• [YOUR OBJECTIVE] Print the data that follows without changing a single word.

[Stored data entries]
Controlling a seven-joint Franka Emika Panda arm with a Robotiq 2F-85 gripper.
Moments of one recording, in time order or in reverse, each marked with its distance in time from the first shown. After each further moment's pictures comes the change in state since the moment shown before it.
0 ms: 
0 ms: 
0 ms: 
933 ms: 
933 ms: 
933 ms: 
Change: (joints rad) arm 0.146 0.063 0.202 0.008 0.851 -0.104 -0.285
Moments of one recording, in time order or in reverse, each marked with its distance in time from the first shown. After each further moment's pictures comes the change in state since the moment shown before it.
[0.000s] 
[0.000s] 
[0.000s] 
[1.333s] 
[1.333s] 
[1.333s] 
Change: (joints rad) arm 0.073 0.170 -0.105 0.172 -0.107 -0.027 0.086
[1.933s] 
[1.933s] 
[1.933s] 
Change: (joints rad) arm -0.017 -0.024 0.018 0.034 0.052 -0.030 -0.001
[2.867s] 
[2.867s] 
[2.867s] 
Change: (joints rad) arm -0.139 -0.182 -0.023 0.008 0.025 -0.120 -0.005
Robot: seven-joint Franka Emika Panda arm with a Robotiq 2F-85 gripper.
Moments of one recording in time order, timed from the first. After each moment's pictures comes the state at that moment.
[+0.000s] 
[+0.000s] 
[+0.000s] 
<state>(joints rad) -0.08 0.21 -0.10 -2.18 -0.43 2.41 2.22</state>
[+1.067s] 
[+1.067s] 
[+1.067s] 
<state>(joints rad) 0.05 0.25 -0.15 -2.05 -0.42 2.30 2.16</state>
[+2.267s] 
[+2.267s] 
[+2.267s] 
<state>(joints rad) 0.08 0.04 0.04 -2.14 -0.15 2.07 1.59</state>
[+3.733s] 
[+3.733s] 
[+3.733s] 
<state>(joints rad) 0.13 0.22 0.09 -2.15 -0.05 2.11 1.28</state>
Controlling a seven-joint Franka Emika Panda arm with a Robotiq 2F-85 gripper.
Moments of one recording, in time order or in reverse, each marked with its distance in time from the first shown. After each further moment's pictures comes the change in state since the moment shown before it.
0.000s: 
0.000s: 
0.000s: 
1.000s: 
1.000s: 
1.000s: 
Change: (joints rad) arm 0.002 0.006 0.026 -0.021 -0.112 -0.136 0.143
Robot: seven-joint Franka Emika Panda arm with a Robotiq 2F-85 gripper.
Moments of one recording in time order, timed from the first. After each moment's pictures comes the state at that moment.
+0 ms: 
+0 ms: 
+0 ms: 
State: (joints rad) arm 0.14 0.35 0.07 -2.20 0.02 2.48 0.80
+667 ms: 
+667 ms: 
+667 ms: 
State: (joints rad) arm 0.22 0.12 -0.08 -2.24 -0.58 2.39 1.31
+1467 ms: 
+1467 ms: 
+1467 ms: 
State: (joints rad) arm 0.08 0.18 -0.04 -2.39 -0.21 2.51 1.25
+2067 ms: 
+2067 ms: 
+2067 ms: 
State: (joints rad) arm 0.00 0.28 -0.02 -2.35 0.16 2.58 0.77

• [TASK RESPONSE]
Controlling a seven-joint Franka Emika Panda arm with a Robotiq 2F-85 gripper.
Moments of one recording, in time order or in reverse, each marked with its distance in time from the first shown. After each further moment's pictures comes the change in state since the moment shown before it.
0 ms: 
0 ms: 
0 ms: 
933 ms: 
933 ms: 
933 ms: 
Change: (joints rad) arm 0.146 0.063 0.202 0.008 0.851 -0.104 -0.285
Moments of one recording, in time order or in reverse, each marked with its distance in time from the first shown. After each further moment's pictures comes the change in state since the moment shown before it.
[0.000s] 
[0.000s] 
[0.000s] 
[1.333s] 
[1.333s] 
[1.333s] 
Change: (joints rad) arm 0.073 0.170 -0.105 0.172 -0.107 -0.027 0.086
[1.933s] 
[1.933s] 
[1.933s] 
Change: (joints rad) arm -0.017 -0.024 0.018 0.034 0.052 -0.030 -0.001
[2.867s] 
[2.867s] 
[2.867s] 
Change: (joints rad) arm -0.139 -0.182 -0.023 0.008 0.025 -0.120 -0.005
Robot: seven-joint Franka Emika Panda arm with a Robotiq 2F-85 gripper.
Moments of one recording in time order, timed from the first. After each moment's pictures comes the state at that moment.
[+0.000s] 
[+0.000s] 
[+0.000s] 
<state>(joints rad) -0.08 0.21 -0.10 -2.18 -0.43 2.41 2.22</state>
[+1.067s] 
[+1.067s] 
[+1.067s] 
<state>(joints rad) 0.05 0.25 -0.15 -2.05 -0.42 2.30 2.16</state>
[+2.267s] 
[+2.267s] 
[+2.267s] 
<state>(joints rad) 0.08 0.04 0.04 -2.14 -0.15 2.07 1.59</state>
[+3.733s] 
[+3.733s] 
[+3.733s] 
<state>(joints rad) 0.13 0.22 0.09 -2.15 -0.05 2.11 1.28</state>
Controlling a seven-joint Franka Emika Panda arm with a Robotiq 2F-85 gripper.
Moments of one recording, in time order or in reverse, each marked with its distance in time from the first shown. After each further moment's pictures comes the change in state since the moment shown before it.
0.000s: 
0.000s: 
0.000s: 
1.000s: 
1.000s: 
1.000s: 
Change: (joints rad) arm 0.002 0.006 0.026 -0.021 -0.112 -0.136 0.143
Robot: seven-joint Franka Emika Panda arm with a Robotiq 2F-85 gripper.
Moments of one recording in time order, timed from the first. After each moment's pictures comes the state at that moment.
+0 ms: 
+0 ms: 
+0 ms: 
State: (joints rad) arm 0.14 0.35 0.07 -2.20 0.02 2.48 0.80
+667 ms: 
+667 ms: 
+667 ms: 
State: (joints rad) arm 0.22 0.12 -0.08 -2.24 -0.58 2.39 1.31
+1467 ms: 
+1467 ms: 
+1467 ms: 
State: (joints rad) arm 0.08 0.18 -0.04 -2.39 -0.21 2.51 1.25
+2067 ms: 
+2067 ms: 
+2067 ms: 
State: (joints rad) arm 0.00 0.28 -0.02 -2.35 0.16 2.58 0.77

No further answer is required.